When the systems turn into something trivial to manage with the new tooling, humans build more complex or add more layers on the existing systems.
What I said in my original comment is that AI delivers when it's used by experts, in this case there was someone who was definitely not a C compiler expert, what would happen if there was a real expert doing this?
I worry we're not producing as many of those as we used to
https://github.com/teorth/erdosproblems/wiki/AI-contribution... may be useful
If I'm wrong, please let me know which previously unsolved problem was solved, I would be genuinely curious to see an example of that.
So I would read this (with more information available) with less emphasize on LLM discovering new result. The title is a little bit misleading but actually "derives" being the operative word here so it would be technically correct for people in the field.
Not saying they're lying, but I'm sure it's exaggerated in their own report.
Couldn't is an immensely high bar in this context, didn't seems more appropriate and renders this whole thing slightly less exciting.
Okay read it: Yep Induction. It already had the answer.
Don't get me wrong, I love Induction... but we aren't having any revolutions in understanding with Induction.
I expect lots of derivations (new discoveries whose pieces were already in place somewhere, but no one has put them together).
In this case, the human authors did the thinking and also used the LLM, but this could happen without the original human author too (some guy posts some partial on the internet, no one realizes is novel knowledge, gets reused by AI later). It would be tremendously nice if credit was kept in such possible scenarios.
Theoretical physics is throwing a lot of stuff at the wall and theory crafting to find anything that might stick a little. Generation might actually be good there, even generation that is "just" recombining existing ideas.
I trust physicists and mathematicians to mostly use tools because they provide benefit, rather than because they are in vogue. I assume they were approached by OpenAI for this, but glad they found a way to benefit from it. Physicists have a lot of experience teasing useful results out of probabilistic and half broken math machines.
If LLMs end up being solely tools for exploring some symbolic math, that's a real benefit. Wish it didn't involve destroying all progress on climate change, platforming truly evil people, destroying our economy, exploiting already disadvantaged artists, destroying OSS communities, enabling yet another order of magnitude increase in spam profitability, destroying the personal computer market, stealing all our data, sucking the oxygen out of investing into real industry, and bold faced lies to all people about how these systems work.

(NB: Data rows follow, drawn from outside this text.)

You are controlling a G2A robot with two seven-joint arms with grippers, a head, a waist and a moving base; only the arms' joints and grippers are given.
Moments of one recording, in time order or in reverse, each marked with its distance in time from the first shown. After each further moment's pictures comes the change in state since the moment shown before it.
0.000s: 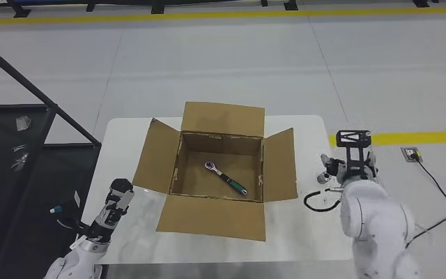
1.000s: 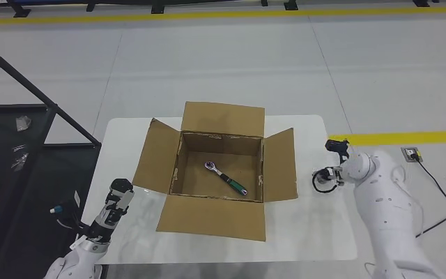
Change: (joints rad) left arm 0.000 0.000 0.000 0.000 0.000 0.000 0.000; right arm 0.567 0.036 0.072 1.227 0.344 -0.307 -0.027
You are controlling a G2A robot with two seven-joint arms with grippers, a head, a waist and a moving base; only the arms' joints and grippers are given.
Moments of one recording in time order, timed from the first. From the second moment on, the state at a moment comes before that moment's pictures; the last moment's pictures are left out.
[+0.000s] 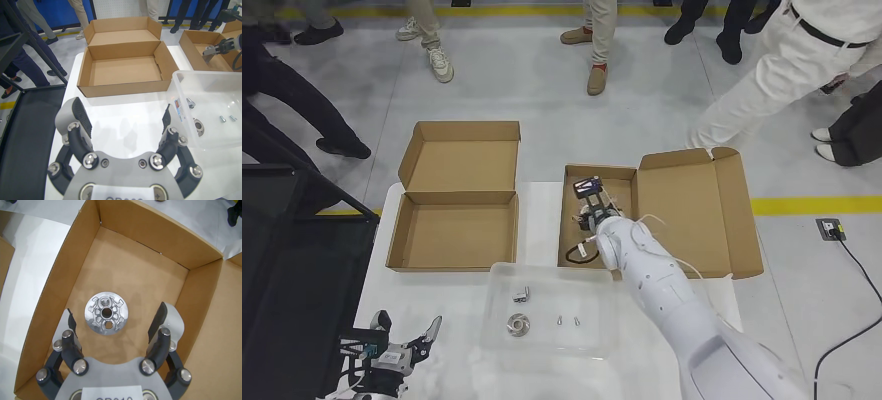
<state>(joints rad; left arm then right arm) 1.83 -1.17 -1.70 -1.87 1.25 -0.04 0.17 -0.21 -1.74 0.78 -0.23 -1.06 0.08 0.28</state>
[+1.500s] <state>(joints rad) 1.83 -1.17 -1.70 -1.87 1.25 -0.04 0.17 -0.90 -1.45 1.04 -1.66 -1.54 -0.54 0.72</state>
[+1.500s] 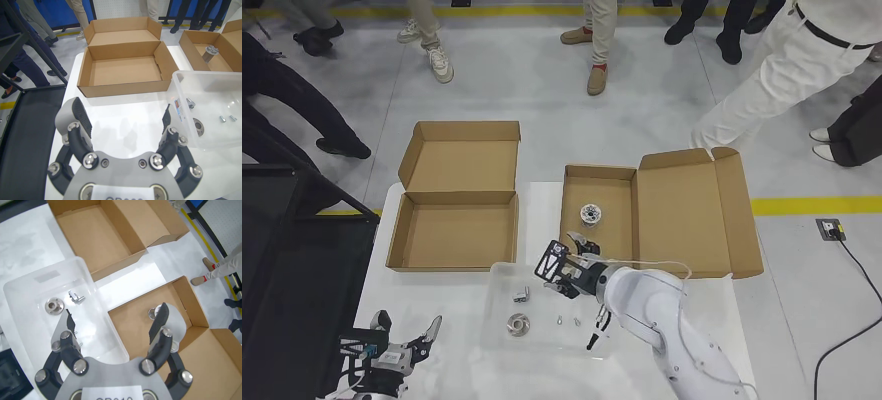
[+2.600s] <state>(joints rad) 1.83 -1.17 -1.70 -1.87 1.25 -0.04 0.17 -0.92 -1.53 0.83 -1.51 -1.52 0.02 1.02</state>
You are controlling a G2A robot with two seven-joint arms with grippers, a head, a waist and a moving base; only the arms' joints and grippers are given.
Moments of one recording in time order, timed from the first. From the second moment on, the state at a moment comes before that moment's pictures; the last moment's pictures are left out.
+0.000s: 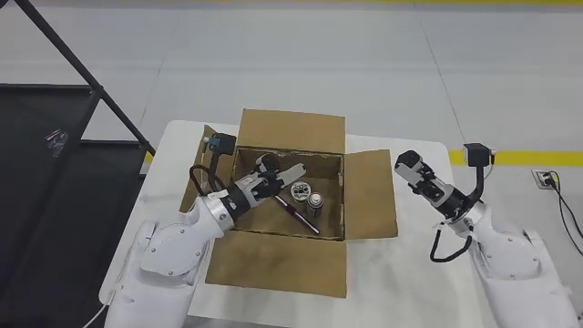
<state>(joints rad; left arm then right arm) 1.01 -1.33 -1.34 -1.79 0.35 -0.14 -0.68 -1.04 -1.13 1.51 -1.52 -0.09 -0.61 0.58</state>
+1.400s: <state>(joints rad) 1.23 -1.29 -1.69 -1.90 0.01 -0.08 -0.51 -0.35 -1.36 0.60 -1.10 -0.91 -0.31 1.01</state>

Also, last I checked, MATLAB wasn't a trillion dollar business.
Interestingly, the OpenAI wrangler is last in the list of Authors and acknowledgements. That somewhat implies the physicists don't think it deserves much credit. They could be biased against LLMs like me.
When Victor Ninov (fraudulently) analyzed his team's accelerator data using an existing software suite to find a novel SuperHeavy element, he got first billing on the authors list. Probably he contributed to the theory and some practical work, but he alone was literate in the GOOSY data tool. Author lists are often a political game as well as credit, but Victor got top billing above people like his bosses, who were famous names. The guy who actually came up with the idea of how to create the element, in an innovative recipe that a lot of people doubted, was credited 8th
https://journals.aps.org/prl/abstract/10.1103/PhysRevLett.83...
New Honda Civic discovered Pacific Ocean!
New F150 discovers Utah Salt Flats!
Sure it took humans engineering and operating our machines, but the car is the real contributor here!